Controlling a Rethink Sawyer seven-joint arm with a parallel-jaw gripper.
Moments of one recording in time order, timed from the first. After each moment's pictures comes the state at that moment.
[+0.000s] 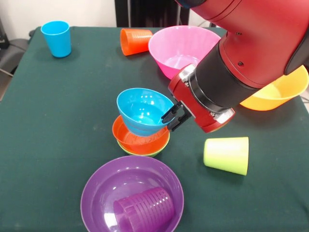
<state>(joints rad) 0.01 0.10 -0.50 0.26 0.01 1.42 2.47</state>
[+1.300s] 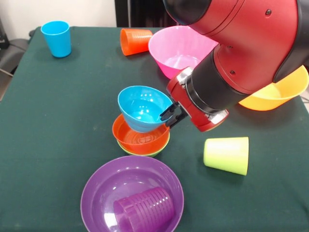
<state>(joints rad) 0.02 0.10 -0.50 0.33 0.01 1.40 2.47</state>
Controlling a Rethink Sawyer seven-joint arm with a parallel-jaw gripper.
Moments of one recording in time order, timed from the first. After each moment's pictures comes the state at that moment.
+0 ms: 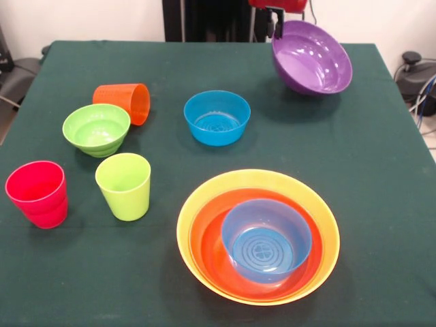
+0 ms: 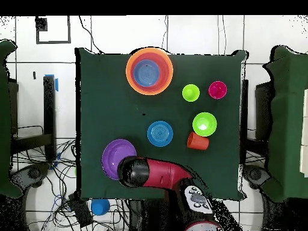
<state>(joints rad) -0.27 -0.72 0.10 2.13 -0.02 0.38 1.95</state>
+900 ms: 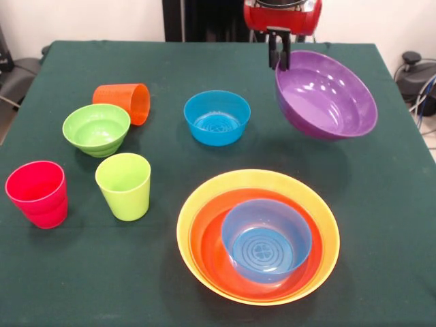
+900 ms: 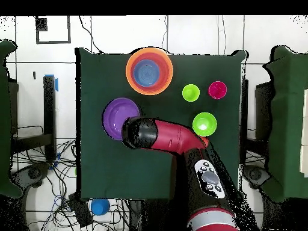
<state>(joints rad) -0.30 -0.73 0.15 1.82 0.03 0.51 1.95</state>
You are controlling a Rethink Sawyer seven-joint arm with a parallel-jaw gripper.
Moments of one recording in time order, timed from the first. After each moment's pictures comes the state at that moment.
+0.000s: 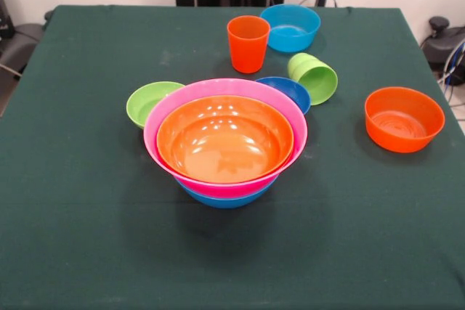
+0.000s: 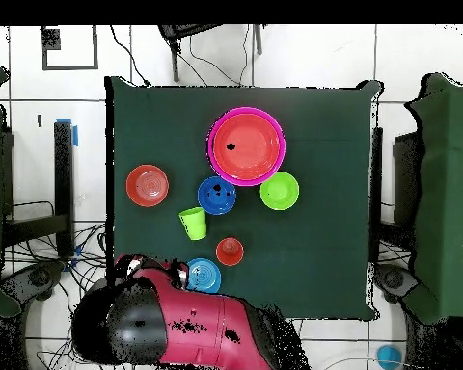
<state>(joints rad) -0.07 -1.30 0.01 2.14 0.15 0.66 1.83</state>
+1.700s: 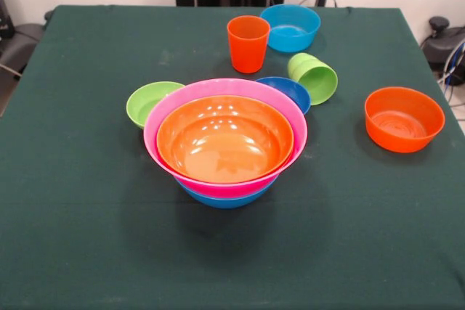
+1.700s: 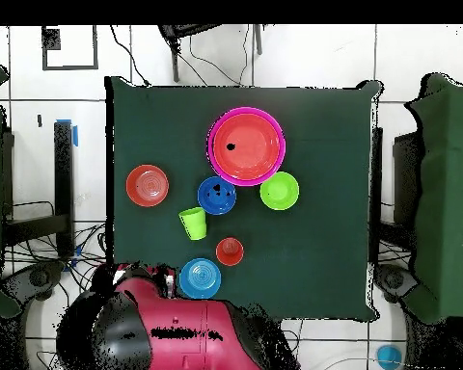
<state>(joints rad) -0.18 -1.39 0.21 2.23 0.11 0.63 1.83</state>
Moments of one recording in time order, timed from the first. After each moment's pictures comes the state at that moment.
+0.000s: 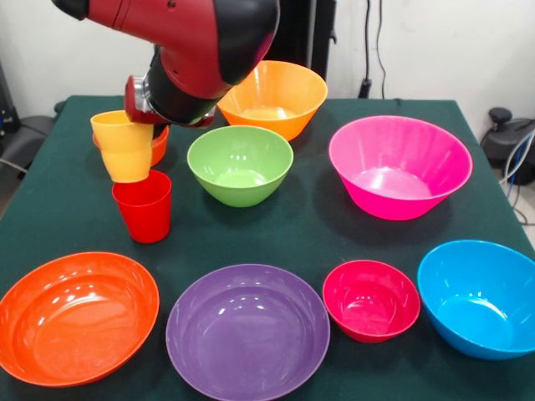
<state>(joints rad) -0.29 -0.42 0.01 1.21 -0.63 1.23 1.54</state>
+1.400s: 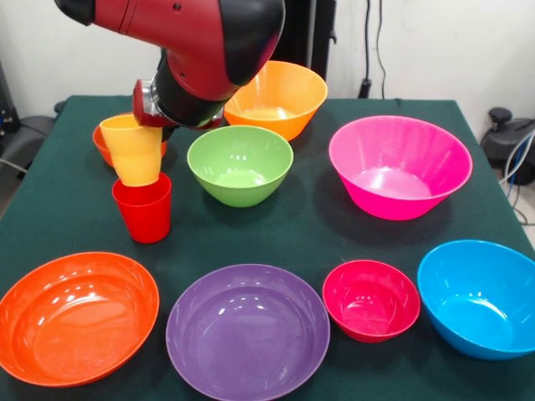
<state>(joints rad) -0.30 -0.43 0.04 1.22 -0.63 1.23 1.54</state>
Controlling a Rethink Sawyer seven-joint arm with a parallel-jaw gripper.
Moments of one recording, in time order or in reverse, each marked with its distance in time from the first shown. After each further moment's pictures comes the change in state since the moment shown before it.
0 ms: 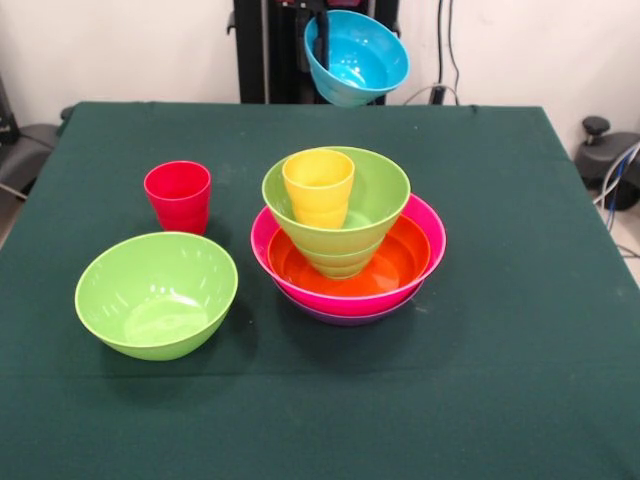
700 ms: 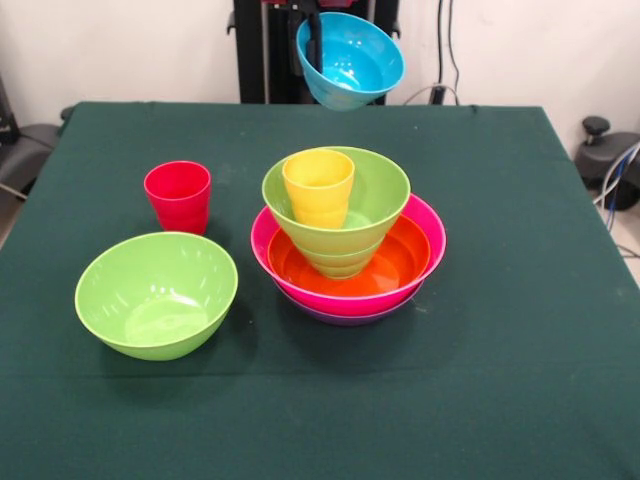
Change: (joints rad) arm -0.030 0.010 0.030 -0.018 0.000 0.000 0.000
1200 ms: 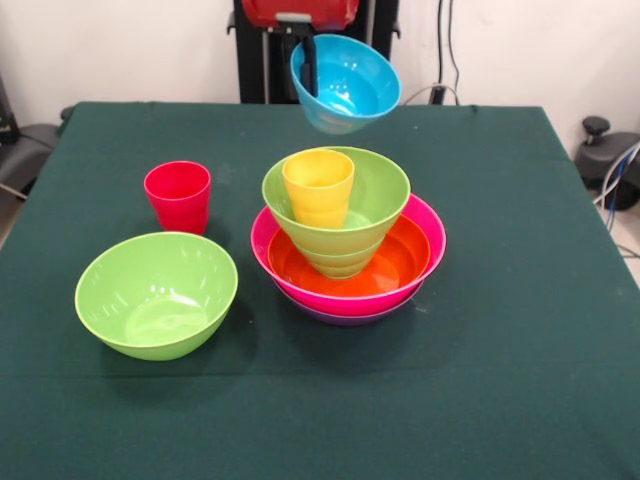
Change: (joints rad) arm 0.001 0.076 0.001 -0.077 -0.031 0.000 0.000
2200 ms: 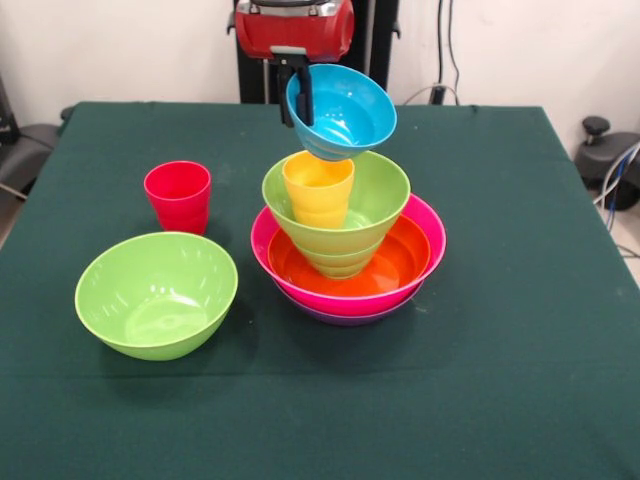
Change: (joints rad) arm 0.002 0.070 0.000 -0.058 -0.033 0.000 0.000
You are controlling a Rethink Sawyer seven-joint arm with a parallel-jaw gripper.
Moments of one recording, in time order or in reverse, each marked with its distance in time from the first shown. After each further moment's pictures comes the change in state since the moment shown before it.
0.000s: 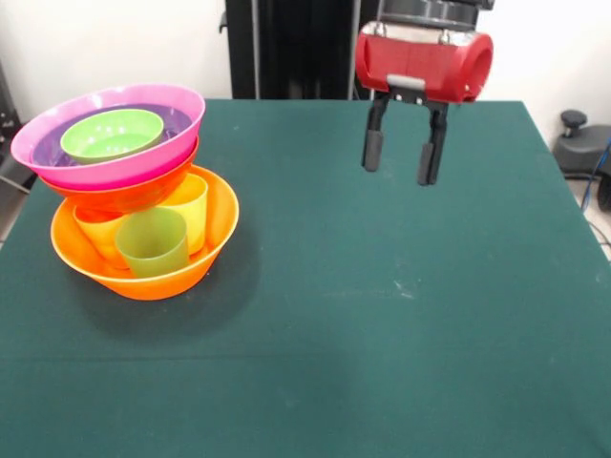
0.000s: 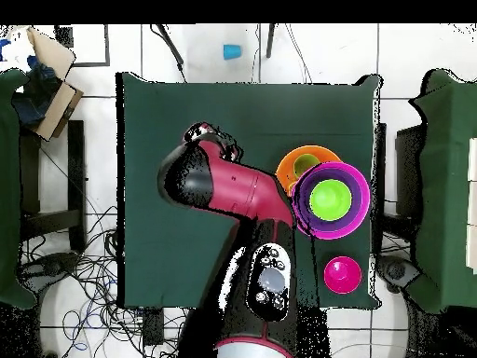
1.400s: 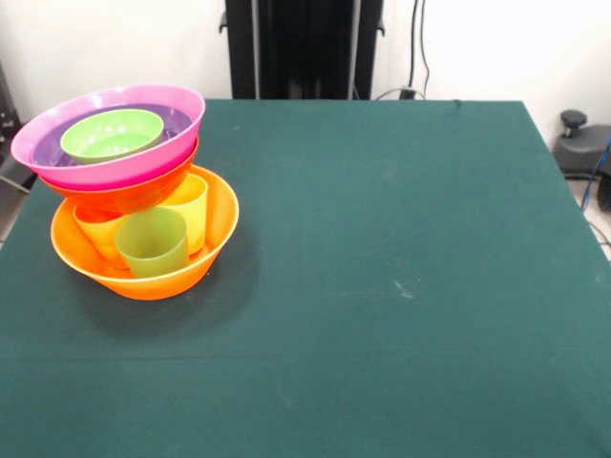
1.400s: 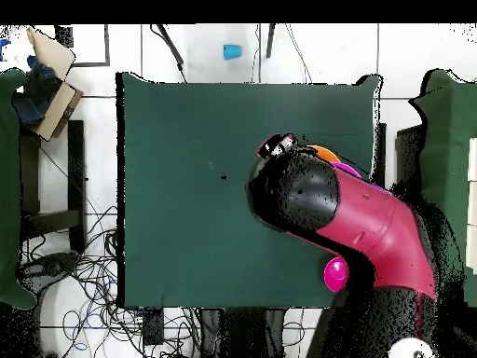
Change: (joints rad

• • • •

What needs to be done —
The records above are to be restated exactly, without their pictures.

Written answer —
Controlling a Rethink Sawyer seven-joint arm with a parallel-jaw gripper.
Moments of one recording in time order, timed from the first. After each moment's pictures comes the state at that moment.
[+0.000s] 
<state>(joints rad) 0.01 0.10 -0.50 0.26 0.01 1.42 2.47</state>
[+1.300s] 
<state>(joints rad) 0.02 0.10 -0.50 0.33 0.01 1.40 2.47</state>
Controlling a Rethink Sawyer seven-joint arm with a parallel-jaw gripper.
Moments of one recording in time order, timed from the first. After each moment's pictures comes the state at that moment.
+0 ms: 
+0 ms: 
<state>(joints rad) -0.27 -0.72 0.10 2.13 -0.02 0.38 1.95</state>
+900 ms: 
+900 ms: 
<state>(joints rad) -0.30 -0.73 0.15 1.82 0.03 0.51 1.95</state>
You are controlling a Rethink Sawyer seven-joint arm with a parallel-jaw gripper.
Moments of one recording in time order, timed from the first. After each moment's pictures comes the state at that moment.
+0.000s: 
+0.000s: 
<state>(joints rad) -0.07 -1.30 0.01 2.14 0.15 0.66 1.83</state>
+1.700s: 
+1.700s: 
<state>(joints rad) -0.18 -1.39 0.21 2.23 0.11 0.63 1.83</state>
Moments of one recording in time order, timed from the first. After each moment's pictures comes the state at that moment.
+0.000s: 
<state>(joints rad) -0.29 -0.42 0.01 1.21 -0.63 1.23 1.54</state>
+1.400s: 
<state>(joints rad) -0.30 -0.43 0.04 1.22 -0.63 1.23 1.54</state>
Controlling a Rethink Sawyer seven-joint arm with a parallel-jaw gripper.
Moments of one recording, in time order or in reverse, each marked with its distance in time from the first shown. After each further moment's pictures comes the change in state since the moment shown before it.
0 ms: 
700 ms: 
Change: (joints rad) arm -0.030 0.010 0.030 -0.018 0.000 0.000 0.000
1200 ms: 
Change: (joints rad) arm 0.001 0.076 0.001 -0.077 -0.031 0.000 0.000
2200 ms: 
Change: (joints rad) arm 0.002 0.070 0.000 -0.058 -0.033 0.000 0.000
You are controlling a Rethink Sawyer seven-joint arm with a parallel-jaw gripper.
Moments of one recording, in time order or in reverse, each marked with its distance in time from the first shown. After each further moment's pictures comes the change in state since the moment shown before it.
0.000s: 
0.000s: 
1.400s: 
1.400s: 
Change: (joints rad

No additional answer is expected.